§ **Work task**:
From the entries below, retype only the lines from the one with "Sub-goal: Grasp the" through the one with "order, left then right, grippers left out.", exactly as written.

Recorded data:
========================================
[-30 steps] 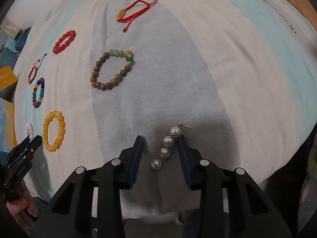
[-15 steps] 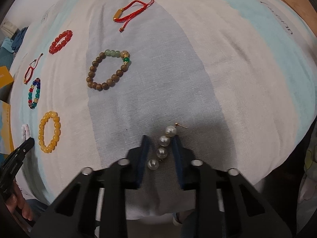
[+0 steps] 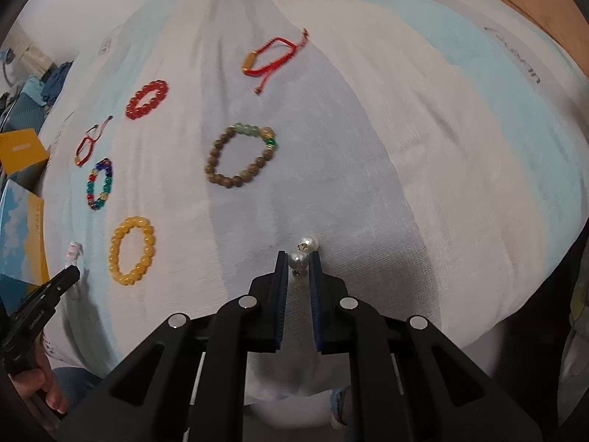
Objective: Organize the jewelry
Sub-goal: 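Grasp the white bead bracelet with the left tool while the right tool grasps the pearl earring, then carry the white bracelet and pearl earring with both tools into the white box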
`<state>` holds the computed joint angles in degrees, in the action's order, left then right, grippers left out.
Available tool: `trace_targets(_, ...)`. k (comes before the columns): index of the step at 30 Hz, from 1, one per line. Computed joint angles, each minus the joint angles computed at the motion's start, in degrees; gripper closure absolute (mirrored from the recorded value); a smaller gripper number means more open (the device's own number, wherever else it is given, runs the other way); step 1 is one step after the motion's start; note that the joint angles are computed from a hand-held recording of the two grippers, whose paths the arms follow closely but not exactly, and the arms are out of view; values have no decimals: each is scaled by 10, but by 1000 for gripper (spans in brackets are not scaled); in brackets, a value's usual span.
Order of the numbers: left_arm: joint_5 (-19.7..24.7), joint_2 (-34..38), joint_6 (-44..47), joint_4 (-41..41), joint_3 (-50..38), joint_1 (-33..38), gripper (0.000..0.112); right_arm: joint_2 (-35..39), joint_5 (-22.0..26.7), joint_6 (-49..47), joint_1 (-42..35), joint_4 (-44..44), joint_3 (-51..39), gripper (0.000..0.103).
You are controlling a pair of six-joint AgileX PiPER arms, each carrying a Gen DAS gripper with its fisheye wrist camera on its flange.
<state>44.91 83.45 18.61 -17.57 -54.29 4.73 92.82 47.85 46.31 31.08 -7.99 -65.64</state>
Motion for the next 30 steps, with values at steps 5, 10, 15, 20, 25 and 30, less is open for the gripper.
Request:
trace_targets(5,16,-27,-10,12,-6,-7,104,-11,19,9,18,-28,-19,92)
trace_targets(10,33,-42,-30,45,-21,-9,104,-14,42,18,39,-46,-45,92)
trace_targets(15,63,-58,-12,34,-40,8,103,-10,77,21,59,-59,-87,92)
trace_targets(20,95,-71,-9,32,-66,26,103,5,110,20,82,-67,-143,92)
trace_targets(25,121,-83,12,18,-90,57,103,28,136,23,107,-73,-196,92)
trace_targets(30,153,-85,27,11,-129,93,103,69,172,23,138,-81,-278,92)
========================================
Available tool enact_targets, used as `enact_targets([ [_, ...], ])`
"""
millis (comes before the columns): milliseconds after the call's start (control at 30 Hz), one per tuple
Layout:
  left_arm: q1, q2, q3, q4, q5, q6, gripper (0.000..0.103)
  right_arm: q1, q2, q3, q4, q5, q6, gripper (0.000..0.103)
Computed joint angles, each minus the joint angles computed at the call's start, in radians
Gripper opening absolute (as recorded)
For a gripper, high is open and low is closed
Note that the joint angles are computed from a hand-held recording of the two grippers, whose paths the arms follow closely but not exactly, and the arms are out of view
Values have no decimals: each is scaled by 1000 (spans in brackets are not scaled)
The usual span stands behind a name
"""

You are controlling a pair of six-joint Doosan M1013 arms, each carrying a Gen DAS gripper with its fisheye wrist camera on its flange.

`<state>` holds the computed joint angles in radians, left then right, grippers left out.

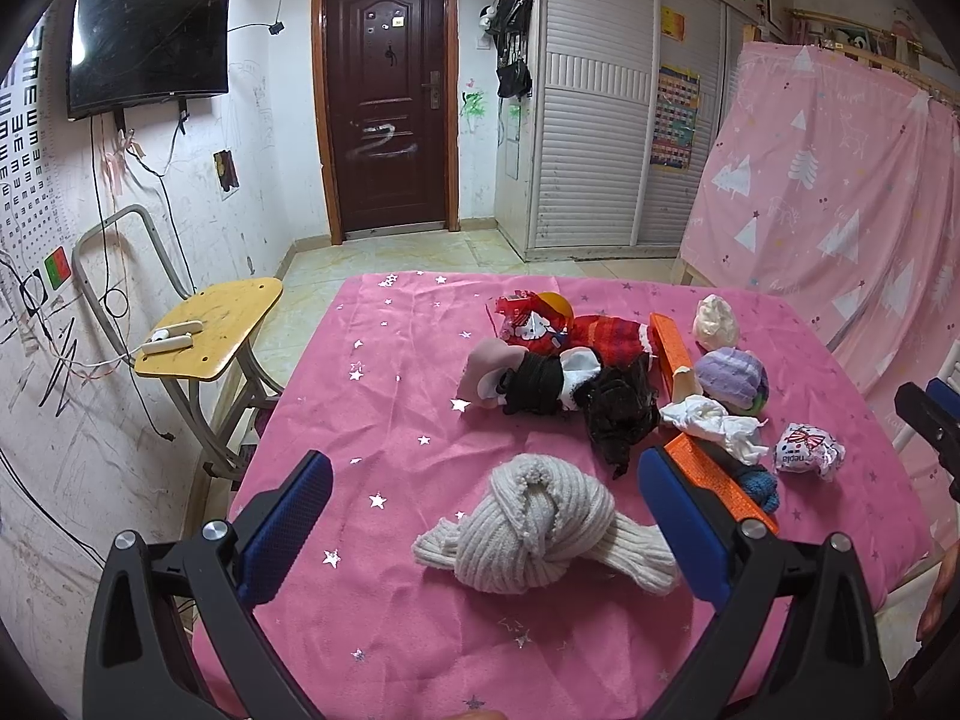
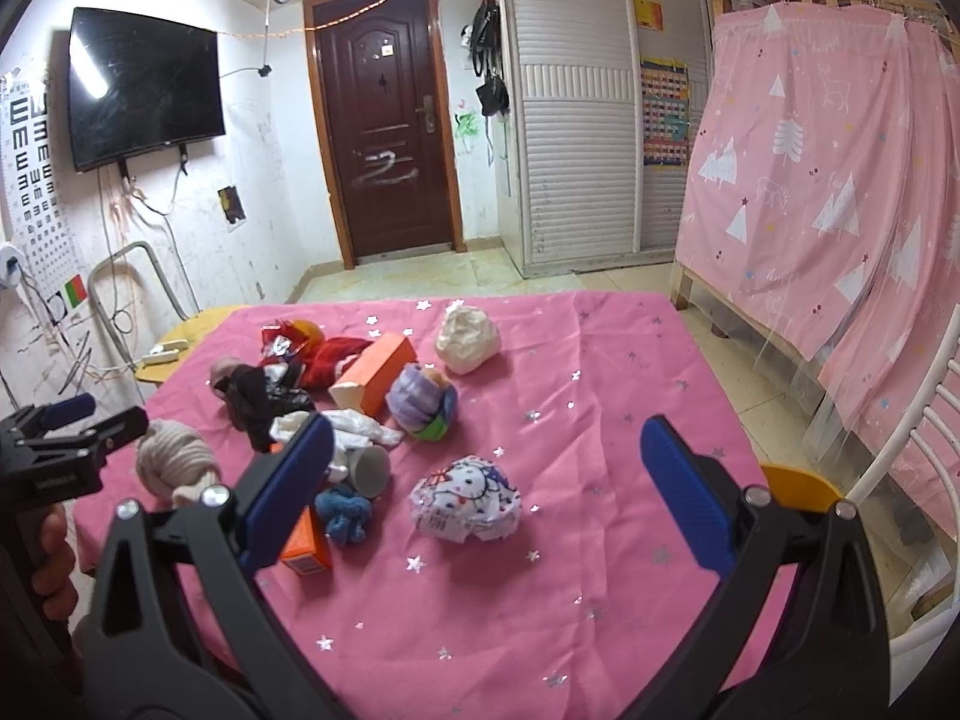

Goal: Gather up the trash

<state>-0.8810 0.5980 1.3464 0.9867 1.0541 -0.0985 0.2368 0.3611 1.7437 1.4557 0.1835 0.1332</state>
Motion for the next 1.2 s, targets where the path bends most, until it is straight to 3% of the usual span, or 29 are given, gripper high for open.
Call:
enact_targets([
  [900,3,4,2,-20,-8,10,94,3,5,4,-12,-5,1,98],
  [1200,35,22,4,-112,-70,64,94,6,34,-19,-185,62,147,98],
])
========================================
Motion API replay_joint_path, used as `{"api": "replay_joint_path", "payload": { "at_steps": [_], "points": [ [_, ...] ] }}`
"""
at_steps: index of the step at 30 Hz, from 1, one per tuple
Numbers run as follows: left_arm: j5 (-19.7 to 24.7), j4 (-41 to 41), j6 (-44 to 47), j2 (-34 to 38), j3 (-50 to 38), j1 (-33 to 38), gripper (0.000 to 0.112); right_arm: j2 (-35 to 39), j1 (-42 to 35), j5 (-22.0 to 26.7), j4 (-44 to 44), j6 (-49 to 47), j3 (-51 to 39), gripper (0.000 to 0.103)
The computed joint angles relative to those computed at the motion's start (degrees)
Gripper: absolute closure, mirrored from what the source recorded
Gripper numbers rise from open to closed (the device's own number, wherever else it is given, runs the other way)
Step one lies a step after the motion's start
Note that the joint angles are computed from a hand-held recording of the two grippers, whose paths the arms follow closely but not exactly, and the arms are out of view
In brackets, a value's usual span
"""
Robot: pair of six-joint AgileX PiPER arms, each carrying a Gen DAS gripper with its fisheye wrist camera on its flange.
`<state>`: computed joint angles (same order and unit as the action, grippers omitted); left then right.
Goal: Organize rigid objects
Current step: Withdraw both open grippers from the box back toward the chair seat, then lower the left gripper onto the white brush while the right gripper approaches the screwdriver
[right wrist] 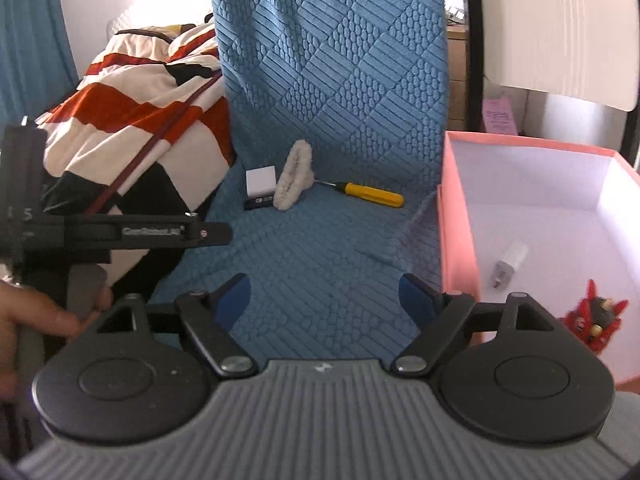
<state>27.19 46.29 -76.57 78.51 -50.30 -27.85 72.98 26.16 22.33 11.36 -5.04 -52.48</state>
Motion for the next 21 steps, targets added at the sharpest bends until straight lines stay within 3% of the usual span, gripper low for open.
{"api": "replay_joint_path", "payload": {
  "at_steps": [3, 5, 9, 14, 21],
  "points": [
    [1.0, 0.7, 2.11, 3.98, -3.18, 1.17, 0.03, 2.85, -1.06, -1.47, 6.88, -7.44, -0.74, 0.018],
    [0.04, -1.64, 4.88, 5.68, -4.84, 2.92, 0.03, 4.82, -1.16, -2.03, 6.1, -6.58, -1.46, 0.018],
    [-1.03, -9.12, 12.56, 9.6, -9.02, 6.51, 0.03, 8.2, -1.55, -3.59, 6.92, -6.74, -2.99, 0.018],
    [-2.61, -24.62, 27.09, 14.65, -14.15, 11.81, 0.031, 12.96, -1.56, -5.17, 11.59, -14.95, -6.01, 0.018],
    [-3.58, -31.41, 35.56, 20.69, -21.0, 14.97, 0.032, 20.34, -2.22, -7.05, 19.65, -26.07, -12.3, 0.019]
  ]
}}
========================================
§ **Response area**:
Sub-goal: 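Grasp the white bead bracelet with the left tool while the right tool grasps the pearl earring, then carry the white bracelet and pearl earring with both tools into the white box
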`<state>` holds the computed joint angles in degrees, in the action's order, left then right, grippers left out.

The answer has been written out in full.